* WHAT IS NEEDED: Within the material below, how many lines carry the word "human"? State only the number.
----------------
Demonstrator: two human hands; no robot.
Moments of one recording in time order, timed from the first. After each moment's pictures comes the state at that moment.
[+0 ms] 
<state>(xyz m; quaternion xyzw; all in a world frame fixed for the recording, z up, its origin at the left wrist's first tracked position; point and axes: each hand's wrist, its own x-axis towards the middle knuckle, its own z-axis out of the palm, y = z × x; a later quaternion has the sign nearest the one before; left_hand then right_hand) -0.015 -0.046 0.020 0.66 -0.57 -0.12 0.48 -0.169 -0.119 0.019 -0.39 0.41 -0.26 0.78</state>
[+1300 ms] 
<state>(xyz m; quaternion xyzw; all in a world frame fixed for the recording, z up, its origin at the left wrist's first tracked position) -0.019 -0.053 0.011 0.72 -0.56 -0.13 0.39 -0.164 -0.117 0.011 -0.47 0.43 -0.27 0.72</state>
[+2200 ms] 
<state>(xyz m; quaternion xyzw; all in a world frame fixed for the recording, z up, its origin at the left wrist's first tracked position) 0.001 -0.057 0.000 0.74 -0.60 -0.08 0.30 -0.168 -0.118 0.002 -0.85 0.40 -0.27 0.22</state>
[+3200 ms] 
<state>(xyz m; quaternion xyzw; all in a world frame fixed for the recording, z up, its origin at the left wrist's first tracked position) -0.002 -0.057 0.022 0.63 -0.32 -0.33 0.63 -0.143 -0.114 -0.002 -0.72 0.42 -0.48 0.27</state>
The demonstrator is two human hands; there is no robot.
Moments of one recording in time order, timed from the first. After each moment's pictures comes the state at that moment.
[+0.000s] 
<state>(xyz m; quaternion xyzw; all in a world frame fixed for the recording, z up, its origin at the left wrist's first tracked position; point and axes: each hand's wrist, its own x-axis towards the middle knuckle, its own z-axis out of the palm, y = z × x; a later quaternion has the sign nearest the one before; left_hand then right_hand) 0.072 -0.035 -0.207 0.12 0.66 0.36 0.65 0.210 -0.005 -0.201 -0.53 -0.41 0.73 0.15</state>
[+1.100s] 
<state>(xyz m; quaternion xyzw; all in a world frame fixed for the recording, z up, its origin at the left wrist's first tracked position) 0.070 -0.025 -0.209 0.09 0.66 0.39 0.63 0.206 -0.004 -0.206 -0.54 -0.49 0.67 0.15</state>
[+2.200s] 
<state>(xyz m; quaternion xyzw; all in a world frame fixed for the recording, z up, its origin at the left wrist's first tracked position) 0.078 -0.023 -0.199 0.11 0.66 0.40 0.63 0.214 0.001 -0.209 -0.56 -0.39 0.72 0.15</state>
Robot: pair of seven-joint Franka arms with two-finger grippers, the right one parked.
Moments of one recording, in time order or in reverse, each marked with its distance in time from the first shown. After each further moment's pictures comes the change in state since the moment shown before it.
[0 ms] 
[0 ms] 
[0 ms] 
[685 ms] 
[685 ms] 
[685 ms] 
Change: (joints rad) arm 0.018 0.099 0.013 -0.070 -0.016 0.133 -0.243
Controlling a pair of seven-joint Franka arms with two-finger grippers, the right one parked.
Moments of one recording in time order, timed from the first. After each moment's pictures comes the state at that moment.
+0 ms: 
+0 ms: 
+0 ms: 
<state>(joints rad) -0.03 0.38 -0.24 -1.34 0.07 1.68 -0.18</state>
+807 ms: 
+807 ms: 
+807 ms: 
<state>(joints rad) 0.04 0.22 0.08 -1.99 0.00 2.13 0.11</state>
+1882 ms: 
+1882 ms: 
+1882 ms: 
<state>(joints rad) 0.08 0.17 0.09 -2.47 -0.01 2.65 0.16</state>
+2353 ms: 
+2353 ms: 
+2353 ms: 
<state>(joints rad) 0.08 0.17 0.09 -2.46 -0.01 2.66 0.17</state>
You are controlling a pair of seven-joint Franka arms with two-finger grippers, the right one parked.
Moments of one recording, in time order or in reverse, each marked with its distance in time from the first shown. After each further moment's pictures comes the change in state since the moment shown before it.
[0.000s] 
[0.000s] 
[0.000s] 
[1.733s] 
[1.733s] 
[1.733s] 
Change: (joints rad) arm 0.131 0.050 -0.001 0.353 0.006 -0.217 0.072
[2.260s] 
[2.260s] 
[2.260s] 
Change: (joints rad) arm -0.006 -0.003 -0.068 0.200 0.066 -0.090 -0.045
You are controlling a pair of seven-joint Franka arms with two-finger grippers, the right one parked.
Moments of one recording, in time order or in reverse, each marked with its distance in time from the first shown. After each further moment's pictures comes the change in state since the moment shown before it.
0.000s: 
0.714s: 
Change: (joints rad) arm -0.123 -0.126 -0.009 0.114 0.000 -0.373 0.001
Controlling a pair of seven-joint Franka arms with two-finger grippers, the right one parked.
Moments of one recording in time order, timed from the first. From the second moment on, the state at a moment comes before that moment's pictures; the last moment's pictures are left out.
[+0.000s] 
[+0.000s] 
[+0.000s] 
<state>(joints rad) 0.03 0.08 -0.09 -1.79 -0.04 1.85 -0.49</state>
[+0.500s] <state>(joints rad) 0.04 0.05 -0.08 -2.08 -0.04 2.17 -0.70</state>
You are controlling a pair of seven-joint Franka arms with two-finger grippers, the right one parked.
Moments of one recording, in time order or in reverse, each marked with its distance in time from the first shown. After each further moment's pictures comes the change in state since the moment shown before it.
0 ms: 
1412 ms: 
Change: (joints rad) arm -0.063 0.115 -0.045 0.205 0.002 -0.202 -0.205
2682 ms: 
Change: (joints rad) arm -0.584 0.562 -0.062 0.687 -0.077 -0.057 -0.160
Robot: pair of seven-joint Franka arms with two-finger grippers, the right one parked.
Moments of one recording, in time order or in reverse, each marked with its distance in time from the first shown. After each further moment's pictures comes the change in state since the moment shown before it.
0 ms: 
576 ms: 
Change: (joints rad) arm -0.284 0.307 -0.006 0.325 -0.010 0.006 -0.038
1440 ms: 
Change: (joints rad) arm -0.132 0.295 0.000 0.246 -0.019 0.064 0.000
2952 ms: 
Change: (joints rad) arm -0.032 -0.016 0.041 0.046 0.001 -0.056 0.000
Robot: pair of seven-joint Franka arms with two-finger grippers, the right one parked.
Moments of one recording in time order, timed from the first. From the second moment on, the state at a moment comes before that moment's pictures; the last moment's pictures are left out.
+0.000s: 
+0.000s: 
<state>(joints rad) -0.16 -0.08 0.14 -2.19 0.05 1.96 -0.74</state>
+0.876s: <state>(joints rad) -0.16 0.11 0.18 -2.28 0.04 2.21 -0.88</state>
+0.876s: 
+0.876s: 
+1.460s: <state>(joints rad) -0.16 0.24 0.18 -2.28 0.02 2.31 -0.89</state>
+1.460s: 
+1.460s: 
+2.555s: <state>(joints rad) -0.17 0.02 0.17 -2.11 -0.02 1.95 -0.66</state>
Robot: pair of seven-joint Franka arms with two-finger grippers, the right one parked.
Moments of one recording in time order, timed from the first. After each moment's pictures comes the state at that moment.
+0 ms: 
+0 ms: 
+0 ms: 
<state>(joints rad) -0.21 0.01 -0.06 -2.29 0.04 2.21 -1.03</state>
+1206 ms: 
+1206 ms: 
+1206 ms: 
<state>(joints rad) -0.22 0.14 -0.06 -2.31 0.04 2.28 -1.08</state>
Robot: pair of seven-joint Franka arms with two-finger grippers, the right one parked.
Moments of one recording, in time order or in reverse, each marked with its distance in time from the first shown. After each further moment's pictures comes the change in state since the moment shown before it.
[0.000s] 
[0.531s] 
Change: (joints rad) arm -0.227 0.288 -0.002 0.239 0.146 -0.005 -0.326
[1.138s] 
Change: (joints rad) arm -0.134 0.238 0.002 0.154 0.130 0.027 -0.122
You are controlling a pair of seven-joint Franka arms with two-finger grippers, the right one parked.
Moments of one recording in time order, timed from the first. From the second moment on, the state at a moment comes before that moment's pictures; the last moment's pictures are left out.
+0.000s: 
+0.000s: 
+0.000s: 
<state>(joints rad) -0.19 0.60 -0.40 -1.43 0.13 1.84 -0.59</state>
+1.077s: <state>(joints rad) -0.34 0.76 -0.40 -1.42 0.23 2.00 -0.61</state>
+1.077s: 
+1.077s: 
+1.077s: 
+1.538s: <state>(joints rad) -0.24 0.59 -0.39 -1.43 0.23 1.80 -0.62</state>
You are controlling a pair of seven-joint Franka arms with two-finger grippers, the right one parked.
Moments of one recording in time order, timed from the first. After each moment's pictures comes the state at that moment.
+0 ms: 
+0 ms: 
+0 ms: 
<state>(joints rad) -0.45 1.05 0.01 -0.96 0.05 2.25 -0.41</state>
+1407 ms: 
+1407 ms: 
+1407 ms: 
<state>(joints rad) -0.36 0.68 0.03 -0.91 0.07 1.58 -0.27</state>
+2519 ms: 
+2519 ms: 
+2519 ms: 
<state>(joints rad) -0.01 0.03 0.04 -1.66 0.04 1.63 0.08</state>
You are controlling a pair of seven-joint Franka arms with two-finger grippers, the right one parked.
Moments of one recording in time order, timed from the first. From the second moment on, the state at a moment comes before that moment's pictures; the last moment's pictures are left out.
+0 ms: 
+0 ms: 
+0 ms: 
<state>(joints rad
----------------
* ANSWER AREA: 2